06-15 12:36 kilosort.run_kilosort DEBUG Initial ops:
{ 'n_chan_bin': 8,
'fs': 32000.0,
'batch_size': 160000,
'nblocks': 1,
'Th_universal': 9,
'Th_learned': 8,
'tmin': 0,
'tmax': inf,
'nt': 65,
'shift': None,
'scale': None,
'artifact_threshold': inf,
'nskip': 25,
'whitening_range': 8,
'binning_depth': 5,
'sig_interp': 20,
'drift_smoothing': [0.5, 0.5, 0.5],
'nt0min': 21,
'dmin': None,
'dminx': 1,
'min_template_size': 200,
'template_sizes': 5,
'nearest_chans': 1,
'nearest_templates': 1,
'max_channel_distance': 1,
'templates_from_data': True,
'n_templates': 6,
'n_pcs': 6,
'Th_single_ch': 6,
'acg_threshold': 0.2,
'ccg_threshold': 0.25,
'cluster_downsampling': 20,
'x_centers': None,
'duplicate_spike_bins': 7,
'filename': WindowsPath('C:/UNITS/672/672-142/shdat3.bin'),
'data_dir': WindowsPath('C:/UNITS/672/672-142'),
'data_dtype': 'float32',
'do_CAR': False,
'invert_sign': False,
'NTbuff': 160130,
'Nchan': 8,
'torch_device': 'cuda',
'save_preprocessed_copy': False,
'chanMap': array([0, 1, 2, 3, 4, 5, 6, 7]),
'xc': array([10., 10., 10., 10., 10., 10., 10., 10.], dtype=float32),
'yc': array([ 0., 20., 40., 60., 80., 100., 120., 140.], dtype=float32),
'kcoords': array([0., 0., 0., 0., 0., 0., 0., 0.]),
'n_chan': 8}
06-15 12:36 kilosort.run_kilosort INFO
06-15 12:36 kilosort.run_kilosort INFO Computing preprocessing variables.
06-15 12:36 kilosort.run_kilosort INFO ----------------------------------------
06-15 12:36 kilosort.run_kilosort INFO Preprocessing filters computed in 0.06s; total 0.06s
06-15 12:36 kilosort.run_kilosort DEBUG hp_filter shape: torch.Size([30122])

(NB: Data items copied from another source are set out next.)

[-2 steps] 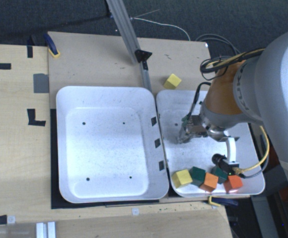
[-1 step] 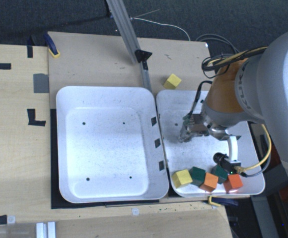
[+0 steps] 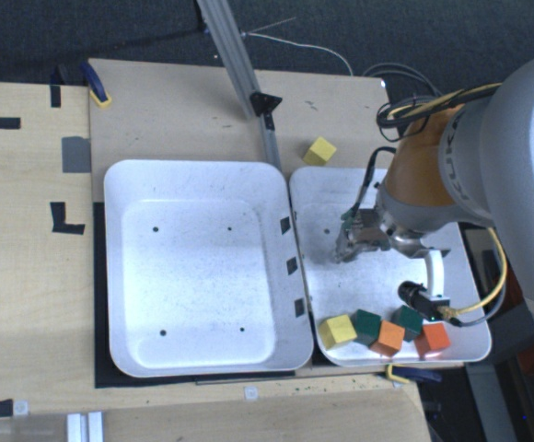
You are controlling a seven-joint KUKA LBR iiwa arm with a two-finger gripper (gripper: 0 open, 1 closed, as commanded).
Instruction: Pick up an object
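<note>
Reaching in from the right, the arm has its gripper low over the bare middle of the right bin, and we judge this to be the approach step of a pick, with nothing lifted yet. We count 5 blocks bunched against that bin's near wall: a yellow block, a dark green block, an orange block, a second green block and a red-orange block. They sit touching or just beside one another. A 6th piece, a yellow cube, lies on the bench beyond the bins, apart from everything else. The left bin holds none of the blocks.

We cannot tell how far the gripper is spread; the tip is small, dark and blurred against the speckled floor. We see no block at it, so we take it to be holding nothing.

The next move, as we judge it, calls for a shift toward the near wall. The tight cluster risks nudging neighbouring blocks.
</note>
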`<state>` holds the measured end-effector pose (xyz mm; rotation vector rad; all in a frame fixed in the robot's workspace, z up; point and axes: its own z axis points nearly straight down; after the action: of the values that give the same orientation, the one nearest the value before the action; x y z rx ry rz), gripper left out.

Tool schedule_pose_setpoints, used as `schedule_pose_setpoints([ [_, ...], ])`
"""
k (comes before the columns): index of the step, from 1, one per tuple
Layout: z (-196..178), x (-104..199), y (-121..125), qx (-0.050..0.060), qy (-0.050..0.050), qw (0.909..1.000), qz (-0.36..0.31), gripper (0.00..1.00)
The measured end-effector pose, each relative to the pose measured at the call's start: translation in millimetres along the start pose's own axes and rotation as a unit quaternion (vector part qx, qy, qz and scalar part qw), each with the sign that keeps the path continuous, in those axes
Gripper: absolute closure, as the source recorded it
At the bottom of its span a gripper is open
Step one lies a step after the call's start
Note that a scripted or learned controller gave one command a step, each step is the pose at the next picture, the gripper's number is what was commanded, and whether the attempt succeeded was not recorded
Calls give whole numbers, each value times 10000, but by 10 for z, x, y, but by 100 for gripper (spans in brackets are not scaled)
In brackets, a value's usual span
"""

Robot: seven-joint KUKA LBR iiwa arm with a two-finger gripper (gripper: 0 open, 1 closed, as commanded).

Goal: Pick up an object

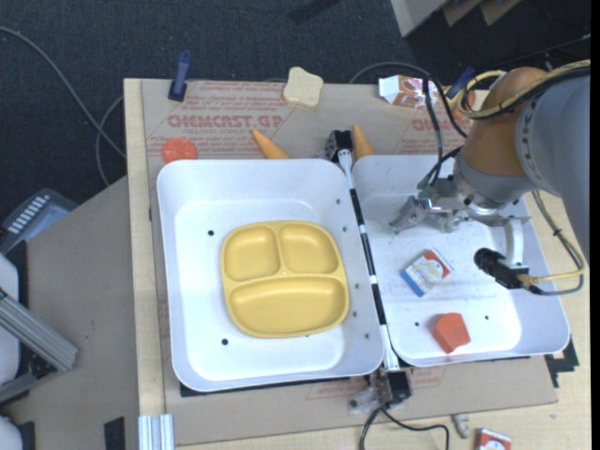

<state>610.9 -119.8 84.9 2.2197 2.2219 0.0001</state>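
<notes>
Orange block (451,332), a small chunky wedge at the lower right of the right bin (487,345), wants a straight descent centred on it, clear of the blue-and-white carton (427,272) above, by the gripper (422,212), which hovers with its prongs apart near the bin's upper left.

The bench bore 2 white bins, the left bin (187,279) holding 1 yellow divided plate (283,277) and the right bin (525,331) holding 1 small blue-and-white carton (427,272) and 1 orange block (451,332), beside 1 bread-slice piece (303,86).
</notes>
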Motion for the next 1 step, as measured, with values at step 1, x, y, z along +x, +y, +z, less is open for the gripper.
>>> schedule_pose_setpoints([
  [1,4,-33,-288,13,6,10000,8,0],
])
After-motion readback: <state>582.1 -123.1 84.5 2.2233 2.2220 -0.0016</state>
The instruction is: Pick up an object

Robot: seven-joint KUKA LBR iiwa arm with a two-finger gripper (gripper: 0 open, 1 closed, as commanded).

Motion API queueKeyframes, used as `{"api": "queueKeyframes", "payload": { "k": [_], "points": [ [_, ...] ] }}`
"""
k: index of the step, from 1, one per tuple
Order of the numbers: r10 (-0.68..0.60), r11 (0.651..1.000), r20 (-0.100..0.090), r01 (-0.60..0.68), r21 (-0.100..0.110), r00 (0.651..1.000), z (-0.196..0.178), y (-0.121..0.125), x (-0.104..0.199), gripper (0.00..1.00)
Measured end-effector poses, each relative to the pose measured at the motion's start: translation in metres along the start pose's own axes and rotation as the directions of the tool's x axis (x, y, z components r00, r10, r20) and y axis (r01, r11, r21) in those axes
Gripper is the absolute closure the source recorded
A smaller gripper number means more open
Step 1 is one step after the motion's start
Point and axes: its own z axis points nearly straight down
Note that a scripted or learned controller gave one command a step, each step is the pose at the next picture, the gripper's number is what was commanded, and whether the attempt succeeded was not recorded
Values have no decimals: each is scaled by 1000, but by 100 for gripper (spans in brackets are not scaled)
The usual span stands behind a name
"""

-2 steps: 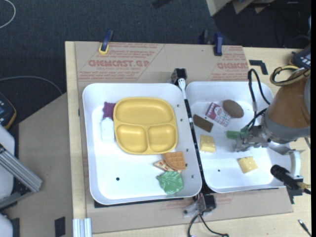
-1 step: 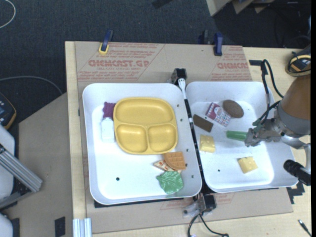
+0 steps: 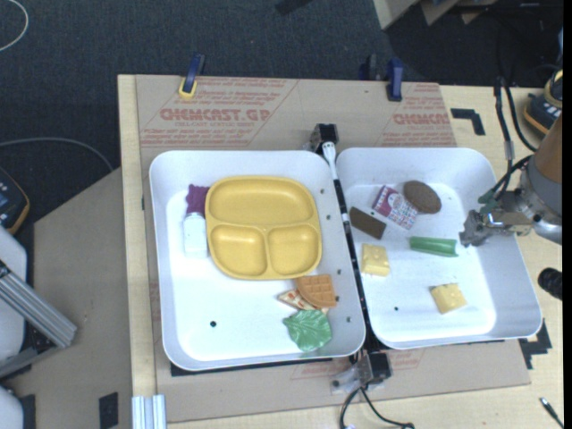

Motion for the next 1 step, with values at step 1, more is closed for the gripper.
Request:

06-15 12:36 kilosort.run_kilosort DEBUG whiten_mat shape: torch.Size([8, 8])
06-15 12:36 kilosort.run_kilosort INFO
06-15 12:36 kilosort.run_kilosort INFO Computing drift correction.
06-15 12:36 kilosort.run_kilosort INFO ----------------------------------------
06-15 12:36 kilosort.spikedetect INFO Re-computing universal templates from data.
@hiroyukioya My guess is that because of your large batch size, that step is not selecting enough data to cluster the waveforms for making templates, unless your recording is quite long. Two options for that: you can try reducing the batch size to around the default of 60000 (or maybe 64000, for your sampling rate). You could also use the pre-generated universal templates by setting templates_from_data = False - you would also need to change nt = 61 to make that work.
Another possibility: I noticed your data is float32. Some other users have reported problems that ultimately were happening because their data was on a very different scale from what KS4 expects for standard int16 data. I would recommend you try loading the data in the KS4 GUI to make sure it looks sensible. If it looks blank or washed out, you may need to use the scale parameter to adjust it - try to get the data roughly on the order of -100 to +100 or larger.
If you still encounter problems after trying the above changes please let us know and we can re-open this.